I’ve been able to get rid of these errors and speed the code up if we allow reals instead of ints. Since these hypergeometric distributions are working on ratios I think it’s ok to allow reals. What I do when I work with large “urn” values is that I divide by some amount 10/100/etc and work on the small scale. The parameter values I’m interested in - the “weighted odds” - stay the same but the code runs much, much faster.

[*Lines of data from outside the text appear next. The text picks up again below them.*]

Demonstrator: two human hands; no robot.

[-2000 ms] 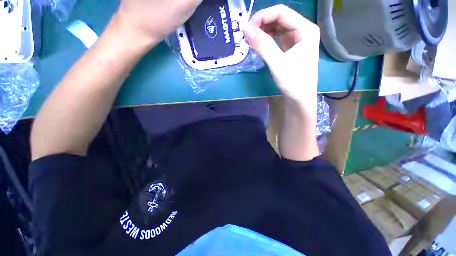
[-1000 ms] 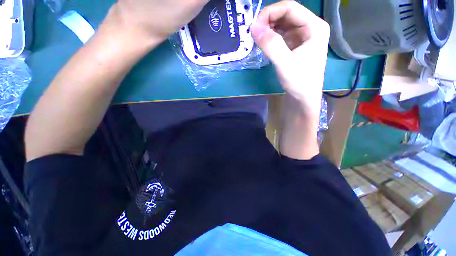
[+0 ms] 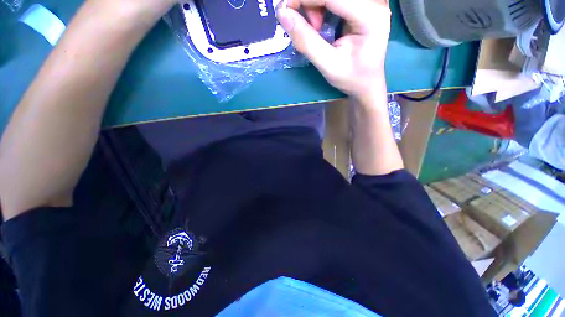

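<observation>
The white housing half (image 3: pixel 214 54) lies on its clear crinkled bag (image 3: pixel 224 80) at the top centre, its top cut off by the picture's edge. The black card reader module (image 3: pixel 238 26) lies inside its rim, with part of its white lettering showing. My right hand (image 3: pixel 347 46) is at the module's right edge, thumb and forefinger pinched on what looks like a thin pale lead, mostly hidden by the fingertips. My left hand (image 3: pixel 152 5) is at the top edge, left of the housing, mostly cut off; its fingers are out of view.
A white strip (image 3: pixel 43 23) lies on the green mat at upper left. A grey rounded machine (image 3: pixel 461 18) with a black cord (image 3: pixel 443 68) stands at upper right. Below the bench edge are an open carton (image 3: pixel 412 127) and a red bin (image 3: pixel 480 116); more cartons (image 3: pixel 495 201) stand at lower right.
The view has shifted, so the housing, module and hands sit higher and further left, with more cut off. My right fingertips are still at the module's right edge.
</observation>
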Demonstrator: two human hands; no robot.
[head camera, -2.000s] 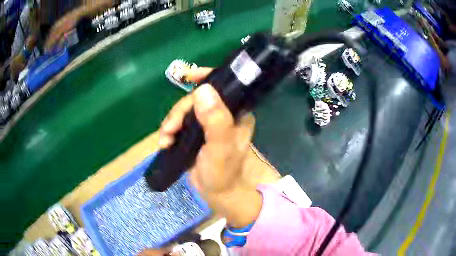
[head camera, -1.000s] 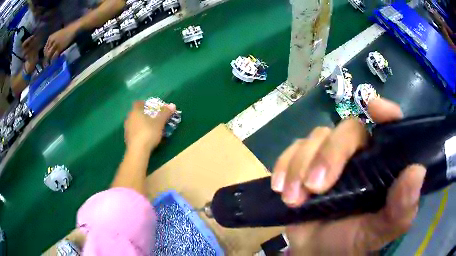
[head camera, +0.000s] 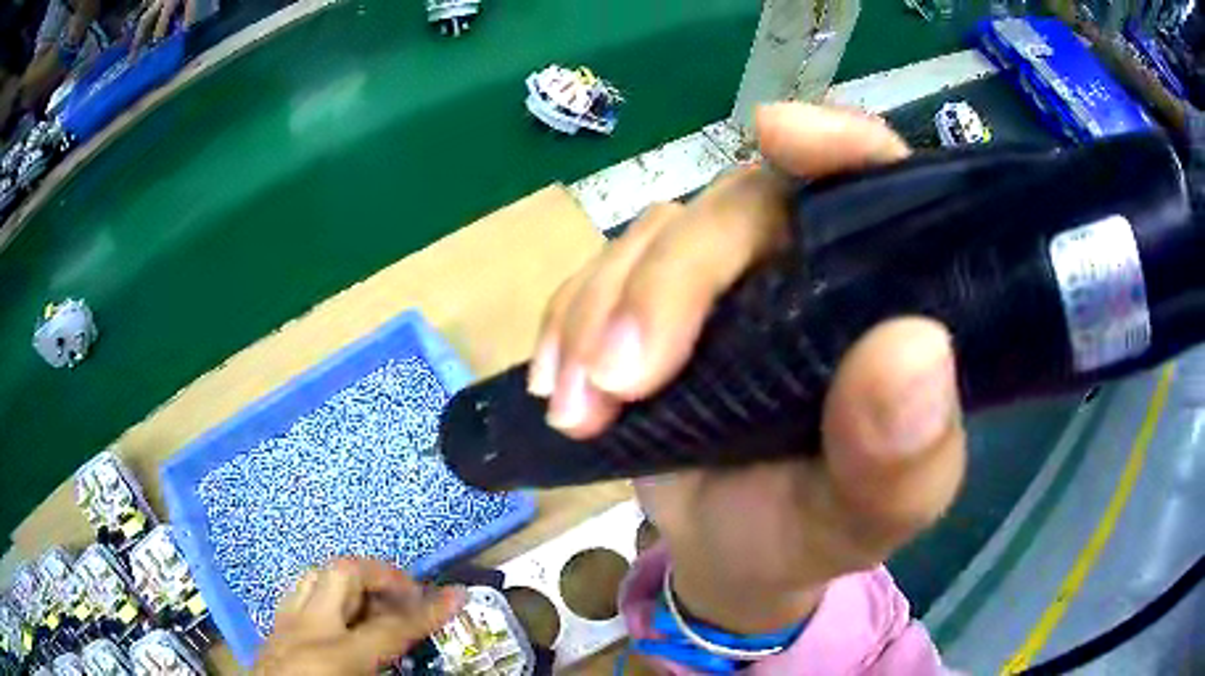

For example, opening up the pmf to a pdf and letting the lbeta functions “interpolate” across the integers gives:

functions {
    real multi_wallenius_integral(
                    real t,          // Function argument
                    real xc,         // Complement of function argument
                                     //  on the domain (defined later)
                    real[] theta,    // parameters
                    real[] x_r,      // data (real)
                    int[] x_i) {     // data (integer)
  real Dinv = 1 / theta[1];
  int Cp1 = num_elements(x_r);
  real v = 1;
  
  for (i in 2:Cp1)
      v *= pow(1 - t^(theta[i] * Dinv), x_r[i]);

  return v;
  }
  
  real multi_walleniusc_lpdf(data real[] k, vector m, vector p,
                            data int[] x_i, data real tol) {
    int C = num_elements(m);
    real D = dot_product(to_row_vector(p), (m - to_vector(k[2:C + 1])));
    real lp = log(integrate_1d(
                    multi_wallenius_integral, 0, 1,
                     append_array({D}, to_array_1d(p)),
                     k,
                     x_i,
                     tol));
    
    for (i in 1:C)
      lp += -log1p(m[i]) - lbeta(m[i] - k[i + 1] + 1, k[i + 1] + 1);
      
    return lp;
  }
}
data {
  int<lower=0> N;
  int<lower=0> C;
  real y[N, C + 1];
  vector[C] m;
  real tol;
}
transformed data {
  real x_r[0];
  int x_i[0];
}
parameters {
  simplex[C] probs;
}
model {
  // for (i in 1:N)
  //   y[i] ~ multi_wallenius(m, probs, x_r, tol);
  for (i in 1:N)
    y[i] ~ multi_walleniusc(m, probs, x_i, tol);
}

To test

fp <- file.path("../multi_walleniusc.stan")
mod <- cmdstan_model(fp, force_recompile = T)

N <- 20
m <- c(2525, 1333, 888)
n <- 4234

odds <- c(0.2, 0.7, 0.1)
y <- rMWNCHypergeo(N, m, n, odds)
meanMWNCHypergeo(m, n, odds, precision=1E-7)

mod_out <- mod$sample(
  data = list(N = N,
              C = length(m),
              y = cbind(n / 100, t(y / 100)),
              m = m / 100,
              tol = 0.01),
  chains = 2,
  init = 1,
  adapt_delta = 0.8,
  parallel_chains = 2,
  iter_warmup = 200,
  iter_sampling = 200
)

mod_out

Oh I really like that idea! I asked about using high draw values because if you know apriori that n_draws < min(m_i), I would think to model the likelihood with a standard multinomial (and just assume with replacement for the individual draws). I guess there is some ambiguity because the non-central distributions’ bias depends on the number of balls in the urn, so the probability should decrement as you draw them (but the weights don’t), but “in real life” I don’t know how important that fact is.

In particular, for “most” problems where I would apply this, I would basically just want to use Categorical likelihoods for each draw, and then have the likelihood’s dimension vary as the colors run out. I tried going down that path, but when I found the non-central hypergeometric distributions, I stopped that branch.